**EXERCISE OBJECTIVE:** The answer should consist solely of the lines from the first one below through the line containing "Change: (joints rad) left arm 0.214", copied exactly.

**EXTRACTED DATA:**
──────────

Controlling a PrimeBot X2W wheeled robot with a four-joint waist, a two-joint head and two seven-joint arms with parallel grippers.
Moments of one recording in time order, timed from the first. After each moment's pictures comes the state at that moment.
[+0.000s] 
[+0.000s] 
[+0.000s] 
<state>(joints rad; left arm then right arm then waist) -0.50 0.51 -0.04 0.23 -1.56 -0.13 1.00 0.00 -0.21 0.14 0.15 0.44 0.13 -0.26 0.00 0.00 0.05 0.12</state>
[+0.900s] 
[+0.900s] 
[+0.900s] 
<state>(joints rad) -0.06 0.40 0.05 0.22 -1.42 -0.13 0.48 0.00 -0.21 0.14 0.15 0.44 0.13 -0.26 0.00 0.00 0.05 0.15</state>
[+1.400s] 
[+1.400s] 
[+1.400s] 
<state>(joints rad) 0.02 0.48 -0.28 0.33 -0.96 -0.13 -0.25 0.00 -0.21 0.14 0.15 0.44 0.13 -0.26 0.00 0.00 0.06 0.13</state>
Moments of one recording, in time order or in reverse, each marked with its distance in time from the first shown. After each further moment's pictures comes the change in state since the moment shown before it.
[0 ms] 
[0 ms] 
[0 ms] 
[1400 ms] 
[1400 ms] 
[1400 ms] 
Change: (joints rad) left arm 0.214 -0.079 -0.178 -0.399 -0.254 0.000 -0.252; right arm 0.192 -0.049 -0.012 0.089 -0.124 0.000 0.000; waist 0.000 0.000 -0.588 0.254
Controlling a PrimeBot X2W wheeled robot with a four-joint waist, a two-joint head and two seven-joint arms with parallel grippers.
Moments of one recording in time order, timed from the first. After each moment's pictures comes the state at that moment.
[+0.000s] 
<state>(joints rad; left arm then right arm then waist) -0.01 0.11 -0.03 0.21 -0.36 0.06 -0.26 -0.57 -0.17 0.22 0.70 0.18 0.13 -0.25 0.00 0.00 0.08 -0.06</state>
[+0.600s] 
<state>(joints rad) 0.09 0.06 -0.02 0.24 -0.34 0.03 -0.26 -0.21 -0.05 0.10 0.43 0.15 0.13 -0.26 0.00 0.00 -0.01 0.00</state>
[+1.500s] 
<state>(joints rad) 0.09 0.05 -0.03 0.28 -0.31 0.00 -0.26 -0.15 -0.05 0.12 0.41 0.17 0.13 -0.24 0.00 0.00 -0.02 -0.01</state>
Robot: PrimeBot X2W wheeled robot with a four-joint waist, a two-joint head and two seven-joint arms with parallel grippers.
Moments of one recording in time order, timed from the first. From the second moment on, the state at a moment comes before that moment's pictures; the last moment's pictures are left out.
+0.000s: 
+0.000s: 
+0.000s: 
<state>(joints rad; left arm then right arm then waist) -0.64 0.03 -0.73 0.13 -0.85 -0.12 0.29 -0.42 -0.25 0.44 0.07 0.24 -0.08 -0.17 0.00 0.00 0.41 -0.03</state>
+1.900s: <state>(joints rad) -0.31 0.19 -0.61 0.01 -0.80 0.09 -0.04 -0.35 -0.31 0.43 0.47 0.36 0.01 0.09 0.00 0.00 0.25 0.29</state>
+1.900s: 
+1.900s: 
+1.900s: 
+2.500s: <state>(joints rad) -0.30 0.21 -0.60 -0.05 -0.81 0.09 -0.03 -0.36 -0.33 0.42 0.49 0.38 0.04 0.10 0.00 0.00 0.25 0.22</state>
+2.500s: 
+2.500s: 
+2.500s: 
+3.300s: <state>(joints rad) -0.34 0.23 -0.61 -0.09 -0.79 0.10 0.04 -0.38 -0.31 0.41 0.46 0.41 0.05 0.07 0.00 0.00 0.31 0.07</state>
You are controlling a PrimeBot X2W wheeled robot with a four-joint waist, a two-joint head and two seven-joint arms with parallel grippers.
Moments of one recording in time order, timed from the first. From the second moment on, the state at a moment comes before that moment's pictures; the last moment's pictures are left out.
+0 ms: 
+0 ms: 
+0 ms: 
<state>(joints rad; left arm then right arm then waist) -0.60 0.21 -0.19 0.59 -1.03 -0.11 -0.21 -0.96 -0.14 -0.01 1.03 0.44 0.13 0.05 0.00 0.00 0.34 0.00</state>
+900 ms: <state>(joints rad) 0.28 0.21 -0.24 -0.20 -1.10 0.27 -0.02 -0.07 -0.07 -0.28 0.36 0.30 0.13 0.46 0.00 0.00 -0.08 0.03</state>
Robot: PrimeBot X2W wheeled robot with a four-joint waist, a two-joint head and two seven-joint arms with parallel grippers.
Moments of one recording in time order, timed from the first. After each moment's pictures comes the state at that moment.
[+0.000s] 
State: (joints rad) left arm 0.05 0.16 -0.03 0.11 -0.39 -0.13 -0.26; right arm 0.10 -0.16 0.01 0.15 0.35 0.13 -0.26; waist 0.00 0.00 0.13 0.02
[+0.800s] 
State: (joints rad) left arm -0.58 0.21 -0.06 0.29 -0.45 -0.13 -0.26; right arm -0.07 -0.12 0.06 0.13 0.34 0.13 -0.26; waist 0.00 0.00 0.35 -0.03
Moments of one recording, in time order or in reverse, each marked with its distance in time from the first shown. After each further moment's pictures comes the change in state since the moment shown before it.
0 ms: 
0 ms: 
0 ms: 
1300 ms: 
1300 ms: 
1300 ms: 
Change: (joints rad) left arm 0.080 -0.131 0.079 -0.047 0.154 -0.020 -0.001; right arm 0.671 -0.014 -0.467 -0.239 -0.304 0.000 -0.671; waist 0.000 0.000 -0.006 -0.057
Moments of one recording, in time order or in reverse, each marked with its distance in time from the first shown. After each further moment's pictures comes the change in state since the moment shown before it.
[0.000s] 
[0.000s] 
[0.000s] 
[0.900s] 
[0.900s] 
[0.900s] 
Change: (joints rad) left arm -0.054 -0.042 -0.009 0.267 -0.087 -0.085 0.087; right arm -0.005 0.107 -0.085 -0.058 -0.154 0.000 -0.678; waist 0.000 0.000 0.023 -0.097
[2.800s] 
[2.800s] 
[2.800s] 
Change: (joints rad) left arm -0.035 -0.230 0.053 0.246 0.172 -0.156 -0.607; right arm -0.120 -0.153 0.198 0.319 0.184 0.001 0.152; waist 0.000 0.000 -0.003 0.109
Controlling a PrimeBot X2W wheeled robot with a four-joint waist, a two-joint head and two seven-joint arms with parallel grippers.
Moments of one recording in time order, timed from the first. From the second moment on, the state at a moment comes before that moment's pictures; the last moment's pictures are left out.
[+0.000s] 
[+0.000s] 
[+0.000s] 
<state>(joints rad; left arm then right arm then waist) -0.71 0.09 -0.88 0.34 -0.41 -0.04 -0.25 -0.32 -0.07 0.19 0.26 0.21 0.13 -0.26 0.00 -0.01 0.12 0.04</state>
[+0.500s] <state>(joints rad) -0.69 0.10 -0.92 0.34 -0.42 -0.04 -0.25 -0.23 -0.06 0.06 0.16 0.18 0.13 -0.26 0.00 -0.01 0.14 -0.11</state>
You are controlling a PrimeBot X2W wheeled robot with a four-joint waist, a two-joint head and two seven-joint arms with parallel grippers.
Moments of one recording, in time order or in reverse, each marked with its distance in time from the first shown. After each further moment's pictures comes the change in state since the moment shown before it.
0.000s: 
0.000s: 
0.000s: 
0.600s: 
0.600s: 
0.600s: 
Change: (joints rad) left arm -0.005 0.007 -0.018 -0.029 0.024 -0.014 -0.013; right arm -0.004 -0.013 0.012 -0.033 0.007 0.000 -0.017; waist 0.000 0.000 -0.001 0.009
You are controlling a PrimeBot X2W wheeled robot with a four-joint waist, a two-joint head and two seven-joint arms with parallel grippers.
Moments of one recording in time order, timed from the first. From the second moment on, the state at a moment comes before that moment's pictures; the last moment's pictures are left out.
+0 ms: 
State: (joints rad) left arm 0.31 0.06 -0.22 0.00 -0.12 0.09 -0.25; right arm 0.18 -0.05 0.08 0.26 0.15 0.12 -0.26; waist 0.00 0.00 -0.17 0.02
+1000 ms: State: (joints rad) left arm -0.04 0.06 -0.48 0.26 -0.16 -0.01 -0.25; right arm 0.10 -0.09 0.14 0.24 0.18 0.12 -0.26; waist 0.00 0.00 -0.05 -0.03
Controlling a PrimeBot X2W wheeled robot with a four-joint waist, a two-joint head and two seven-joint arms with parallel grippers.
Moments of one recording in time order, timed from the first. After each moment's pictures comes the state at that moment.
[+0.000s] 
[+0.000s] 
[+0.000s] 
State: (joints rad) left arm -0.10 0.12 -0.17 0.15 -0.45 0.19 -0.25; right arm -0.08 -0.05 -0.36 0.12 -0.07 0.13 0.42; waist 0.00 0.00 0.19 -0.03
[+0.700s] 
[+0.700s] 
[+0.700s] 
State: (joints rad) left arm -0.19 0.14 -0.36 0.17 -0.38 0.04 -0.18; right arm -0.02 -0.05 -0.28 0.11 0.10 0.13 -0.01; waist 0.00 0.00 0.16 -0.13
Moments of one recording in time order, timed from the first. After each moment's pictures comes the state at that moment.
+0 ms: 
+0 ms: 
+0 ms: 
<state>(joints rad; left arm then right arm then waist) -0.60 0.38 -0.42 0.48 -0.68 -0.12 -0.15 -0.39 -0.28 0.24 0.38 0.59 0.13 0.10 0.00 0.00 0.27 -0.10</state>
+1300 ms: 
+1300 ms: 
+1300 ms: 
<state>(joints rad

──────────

**TASK RESULT:**
Controlling a PrimeBot X2W wheeled robot with a four-joint waist, a two-joint head and two seven-joint arms with parallel grippers.
Moments of one recording in time order, timed from the first. After each moment's pictures comes the state at that moment.
[+0.000s] 
[+0.000s] 
[+0.000s] 
<state>(joints rad; left arm then right arm then waist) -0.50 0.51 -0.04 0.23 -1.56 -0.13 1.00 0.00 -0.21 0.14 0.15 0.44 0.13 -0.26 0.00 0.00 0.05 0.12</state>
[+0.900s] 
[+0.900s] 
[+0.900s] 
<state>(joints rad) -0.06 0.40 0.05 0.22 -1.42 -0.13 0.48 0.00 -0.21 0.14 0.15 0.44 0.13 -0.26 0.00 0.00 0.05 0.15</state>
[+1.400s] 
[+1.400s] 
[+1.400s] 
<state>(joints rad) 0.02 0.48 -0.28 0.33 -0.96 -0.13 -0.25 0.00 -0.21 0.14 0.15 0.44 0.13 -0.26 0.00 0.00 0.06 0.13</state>
Moments of one recording, in time order or in reverse, each marked with its distance in time from the first shown. After each further moment's pictures comes the change in state since the moment shown before it.
[0 ms] 
[0 ms] 
[0 ms] 
[1400 ms] 
[1400 ms] 
[1400 ms] 
Change: (joints rad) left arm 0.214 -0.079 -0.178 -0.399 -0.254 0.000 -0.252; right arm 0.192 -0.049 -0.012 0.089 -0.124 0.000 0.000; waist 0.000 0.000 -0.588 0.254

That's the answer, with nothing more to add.